-- TASK PROMPT --
In your reply, write out the records exactly, each line intact.

-- AVAILABLE RECORDS --
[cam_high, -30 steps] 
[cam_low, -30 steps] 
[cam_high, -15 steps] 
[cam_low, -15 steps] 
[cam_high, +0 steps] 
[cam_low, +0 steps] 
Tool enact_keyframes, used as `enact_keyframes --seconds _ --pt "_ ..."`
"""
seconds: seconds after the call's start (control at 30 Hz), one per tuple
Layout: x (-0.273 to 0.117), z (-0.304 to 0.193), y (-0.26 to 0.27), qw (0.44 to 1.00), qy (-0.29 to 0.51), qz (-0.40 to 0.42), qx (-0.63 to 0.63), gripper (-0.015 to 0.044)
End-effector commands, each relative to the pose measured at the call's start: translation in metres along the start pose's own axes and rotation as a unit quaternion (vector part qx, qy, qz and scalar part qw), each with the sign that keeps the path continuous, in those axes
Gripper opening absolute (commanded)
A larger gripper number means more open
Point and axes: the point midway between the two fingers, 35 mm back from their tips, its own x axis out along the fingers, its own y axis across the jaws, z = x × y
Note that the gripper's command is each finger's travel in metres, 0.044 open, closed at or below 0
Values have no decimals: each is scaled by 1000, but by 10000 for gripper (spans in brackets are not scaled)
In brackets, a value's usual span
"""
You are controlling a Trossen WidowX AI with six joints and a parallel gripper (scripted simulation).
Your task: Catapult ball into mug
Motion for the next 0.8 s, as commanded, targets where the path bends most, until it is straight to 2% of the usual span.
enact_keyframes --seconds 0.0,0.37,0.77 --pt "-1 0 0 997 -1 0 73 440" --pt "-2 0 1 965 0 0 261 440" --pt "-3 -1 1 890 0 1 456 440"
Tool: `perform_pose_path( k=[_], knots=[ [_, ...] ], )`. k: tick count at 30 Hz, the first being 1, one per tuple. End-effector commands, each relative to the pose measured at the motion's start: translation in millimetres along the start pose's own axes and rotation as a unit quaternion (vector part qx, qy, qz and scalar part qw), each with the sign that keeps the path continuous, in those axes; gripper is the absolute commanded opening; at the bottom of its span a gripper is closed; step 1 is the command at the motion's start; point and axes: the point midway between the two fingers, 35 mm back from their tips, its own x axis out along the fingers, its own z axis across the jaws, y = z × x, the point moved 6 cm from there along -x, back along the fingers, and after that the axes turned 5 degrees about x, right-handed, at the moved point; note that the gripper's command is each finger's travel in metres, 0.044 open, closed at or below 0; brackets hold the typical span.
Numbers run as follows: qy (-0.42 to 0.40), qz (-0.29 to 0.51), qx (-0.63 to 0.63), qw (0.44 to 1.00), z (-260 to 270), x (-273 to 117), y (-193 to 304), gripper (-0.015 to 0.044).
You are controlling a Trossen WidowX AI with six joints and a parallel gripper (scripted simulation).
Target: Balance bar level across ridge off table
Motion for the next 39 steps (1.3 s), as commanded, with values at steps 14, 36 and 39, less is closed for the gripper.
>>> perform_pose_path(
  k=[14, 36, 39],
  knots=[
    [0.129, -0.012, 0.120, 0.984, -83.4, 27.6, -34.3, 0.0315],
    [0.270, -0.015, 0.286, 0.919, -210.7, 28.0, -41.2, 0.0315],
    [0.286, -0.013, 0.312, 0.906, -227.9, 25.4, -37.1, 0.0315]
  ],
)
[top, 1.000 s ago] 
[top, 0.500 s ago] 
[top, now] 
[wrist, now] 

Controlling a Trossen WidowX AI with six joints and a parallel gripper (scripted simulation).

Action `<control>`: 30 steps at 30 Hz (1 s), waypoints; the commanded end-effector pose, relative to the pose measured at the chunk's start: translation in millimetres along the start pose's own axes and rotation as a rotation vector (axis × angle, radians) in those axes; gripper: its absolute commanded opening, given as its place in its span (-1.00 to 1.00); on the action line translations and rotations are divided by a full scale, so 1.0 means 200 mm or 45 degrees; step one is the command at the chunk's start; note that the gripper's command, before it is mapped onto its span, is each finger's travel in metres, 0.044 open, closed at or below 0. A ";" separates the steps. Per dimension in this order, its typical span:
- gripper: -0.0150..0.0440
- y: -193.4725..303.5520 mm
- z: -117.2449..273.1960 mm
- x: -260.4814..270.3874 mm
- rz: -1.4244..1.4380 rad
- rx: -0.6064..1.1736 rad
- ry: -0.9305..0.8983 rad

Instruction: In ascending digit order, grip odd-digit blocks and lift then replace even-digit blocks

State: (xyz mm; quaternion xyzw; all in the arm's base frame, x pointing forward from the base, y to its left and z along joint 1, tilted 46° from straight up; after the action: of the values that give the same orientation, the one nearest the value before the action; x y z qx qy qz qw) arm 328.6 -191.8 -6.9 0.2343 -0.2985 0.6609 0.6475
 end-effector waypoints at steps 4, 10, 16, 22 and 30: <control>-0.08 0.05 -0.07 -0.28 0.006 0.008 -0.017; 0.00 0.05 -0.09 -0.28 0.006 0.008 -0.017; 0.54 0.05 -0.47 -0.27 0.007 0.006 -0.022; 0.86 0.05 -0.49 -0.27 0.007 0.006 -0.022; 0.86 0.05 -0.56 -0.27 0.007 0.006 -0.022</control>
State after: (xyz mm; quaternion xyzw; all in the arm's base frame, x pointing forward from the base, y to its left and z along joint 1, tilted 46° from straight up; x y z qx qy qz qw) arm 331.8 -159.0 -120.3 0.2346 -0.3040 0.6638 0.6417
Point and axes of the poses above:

-- RESPONSE TO THE EXERCISE --
[cam_high, -30 steps] 
[cam_low, -30 steps] 
[cam_high, -15 steps] 
[cam_low, -15 steps] 
[cam_high, +0 steps] 
[cam_low, +0 steps] 
Tool enact_keyframes, used as `enact_keyframes --seconds _ --pt "_ ..."`
"""
seconds: seconds after the call's start (control at 30 Hz), one per tuple
Layout: x (-0.273 to 0.117), z (-0.304 to 0.193), y (-0.26 to 0.27), qw (0.44 to 1.00), qy (-0.29 to 0.51), qz (-0.40 to 0.42), qx (-0.63 to 0.63), gripper (-0.015 to 0.044)
End-effector commands, each relative to the pose measured at the call's start: translation in metres along the start pose's own axes and rotation as a unit quaternion (vector part qx, qy, qz and scalar part qw), each with the sign that keeps the path continuous, in those axes
Gripper opening absolute (commanded)
A larger gripper number means more open
Point and axes: the point midway between the two fingers, 35 mm back from their tips, its own x axis out along the fingers, its own y axis across the jaws, z = x × y
Note that the gripper's command is each finger's travel in metres, 0.044 open, closed at or below 0
Values have no decimals: each is scaled by 1000, but by 10000 for gripper (spans in brackets are not scaled)
In brackets, a value's usual span
"""
You are controlling a Trossen WidowX AI with six joints and a parallel gripper (scripted simulation).
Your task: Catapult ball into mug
Motion for the next 0.8 s, as commanded, targets where the path bends most, until it is straight to 2% of the usual span.
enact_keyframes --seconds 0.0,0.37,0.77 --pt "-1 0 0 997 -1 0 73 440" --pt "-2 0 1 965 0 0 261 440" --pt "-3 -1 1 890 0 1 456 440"
Tool: `perform_pose_path( k=[_], knots=[ [_, ...] ], )`. k: tick count at 30 Hz, the first being 1, one per tuple. End-effector commands, each relative to the pose measured at the motion's start: translation in millimetres along the start pose's own axes and rotation as a unit quaternion (vector part qx, qy, qz and scalar part qw), each with the sign that keeps the path continuous, in those axes; gripper is the absolute commanded opening; at the bottom of its span a gripper is closed; step 1 is the command at the motion's start; point and axes: the point midway between the two fingers, 35 mm back from their tips, its own x axis out along the fingers, its own z axis across the jaws, y = z × x, the point moved 6 cm from there along -x, back along the fingers, and after that the axes turned 5 degrees about x, right-handed, at the moved point; note that the gripper's command is each finger's travel in metres, 0.044 open, closed at or below 0; brackets hold the typical span.
Numbers run as follows: qy (-0.42 to 0.40), qz (-0.29 to 0.51), qx (-0.63 to 0.63), qw (0.44 to 1.00), z (-260 to 270), x (-273 to 117), y (-193 to 304), gripper (-0.015 to 0.044).
You are controlling a Trossen WidowX AI with six joints and a parallel gripper (scripted simulation).
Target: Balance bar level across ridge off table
Motion for the next 39 steps (1.3 s), as commanded, with values at steps 14, 36 and 39, less is closed for the gripper.
>>> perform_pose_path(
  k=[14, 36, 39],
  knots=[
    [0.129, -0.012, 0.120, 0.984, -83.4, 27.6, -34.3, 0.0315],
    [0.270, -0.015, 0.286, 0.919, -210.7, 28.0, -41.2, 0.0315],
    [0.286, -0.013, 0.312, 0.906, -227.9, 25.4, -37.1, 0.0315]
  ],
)
[top, 1.000 s ago] 
[top, 0.500 s ago] 
[top, now] 
[wrist, now] 

Controlling a Trossen WidowX AI with six joints and a parallel gripper (scripted simulation).

Action `<control>`: 30 steps at 30 Hz (1 s), waypoints; the commanded end-effector pose, relative to the pose measured at the chunk's start: translation in millimetres along the start pose's own axes and rotation as a rotation vector (axis × angle, radians) in those axes; gripper: its absolute commanded opening, given as its place in its span (-1.00 to 1.00); on the action line translations and rotations are divided by a full scale, so 1.0 means 200 mm or 45 degrees; step one is the command at the chunk's start; note that the gripper's command, before it is mapped onto its span, is each finger's travel in metres, 0.044 open, closed at or below 0. A ";" separates the steps. Per dimension in this order, its typical span:
- gripper: -0.0150..0.0440
- y: -193.4725..303.5520 mm
- z: -117.2449..273.1960 mm
- x: -260.4814..270.3874 mm
- rz: -1.4244..1.4380 rad
- rx: -0.6064..1.1736 rad
- ry: -0.9305..0.8983 rad

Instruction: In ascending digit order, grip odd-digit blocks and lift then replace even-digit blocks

State: (xyz mm; quaternion xyzw; all in the arm's base frame, x pointing forward from the base, y to its left and z along joint 1, tilted 46° from straight up; after the action: of the values that give the same orientation, the one nearest the value before the action; x y z qx qy qz qw) arm 328.6 -191.8 -6.9 0.2343 -0.2985 0.6609 0.6475
 end-effector waypoints at steps 4, 10, 16, 22 and 30: <control>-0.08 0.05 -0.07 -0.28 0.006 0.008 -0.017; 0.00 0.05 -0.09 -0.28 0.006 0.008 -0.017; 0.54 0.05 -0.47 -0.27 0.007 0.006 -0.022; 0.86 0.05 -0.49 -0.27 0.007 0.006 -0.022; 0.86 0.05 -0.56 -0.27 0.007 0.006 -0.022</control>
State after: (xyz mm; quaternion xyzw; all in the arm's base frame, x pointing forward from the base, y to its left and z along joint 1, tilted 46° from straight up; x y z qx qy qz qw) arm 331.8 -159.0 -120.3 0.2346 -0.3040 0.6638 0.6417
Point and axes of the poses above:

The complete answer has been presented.